We made our mistakes, and must all take our fair share of the blame. We trusted Zanu PF the way no man will ever trust his wife. It was like letting your wife get into bed with another man, night after night, while she vowed all the time it was only sharing a bed, and you were only too ready to believe it. Can you blame her if she finally presented a bastard to you? Well, we literally went to bed with Zanu PF, took no precautions, and Zanu PF raped us in our sleep.

How do we correct this? Our resistance has to be steadfast. It will be good if it does not have to be violent, I am happy Tsvangirai is thoroughly a man of peace. Negotiations overnight are not realistic, that two week time-frame was just ambitious. Let us be prepared for many rounds of talks, and many failed such rounds. As the natural external pressure is brought to bear on the warlords one at a time, the negotiations will become more and more fruitful. What ordinary people can help with is to blow the whistle on these power-mongers on their businesses outside Zimbabwe, have these frozen or seized and when each and everyone of them begins to suffer personal losses, they will be prepared to listen better. Let us be in it for the long haul. South Africa’s talks started while Mandela was in prison. He was released in 1991 and the fruition of the talks was only 1994.

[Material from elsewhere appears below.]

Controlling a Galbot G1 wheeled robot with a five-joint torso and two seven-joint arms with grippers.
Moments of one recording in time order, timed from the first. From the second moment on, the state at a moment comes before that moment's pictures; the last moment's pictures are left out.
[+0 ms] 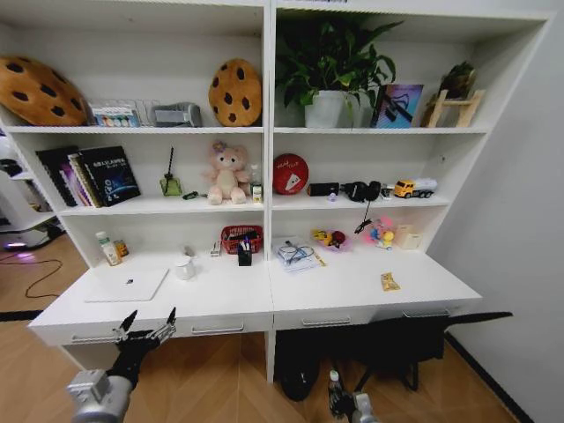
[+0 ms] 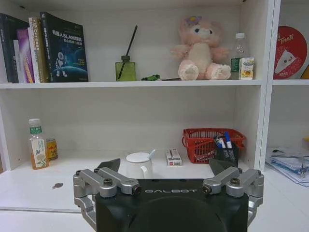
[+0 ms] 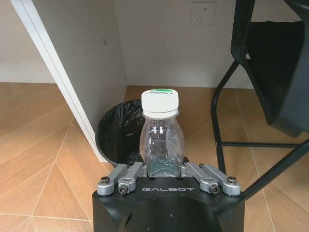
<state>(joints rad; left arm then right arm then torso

On each one’s individual part, in as much as we enjoyed false comfort, peace and prosperity during Zanu PF’s  good days, let us take the pinch of the struggle boldly, as a naughty boy takes his stripes. He dare not wail, after all he was fully aware of the consequences of his actions. Let us not put pressure on Tsvangirai and company to accept anything stupid to short-circuit our suffering. It will be folly and short-lived. We need a total overhaul of our institutions, starting with the Constitution. Even when MDC comes to power, it must be in a totally different space, a truly democratic space. Never again must we have the prospect of such failure in governance. Never, ever again, once beaten, twice shy. My only words of comfort: If we hold on, it cannot be too long now, the writing is on the wall for Mugabe & Co. But even if it’s long, let’s hold on, Evil will never prevail over Good.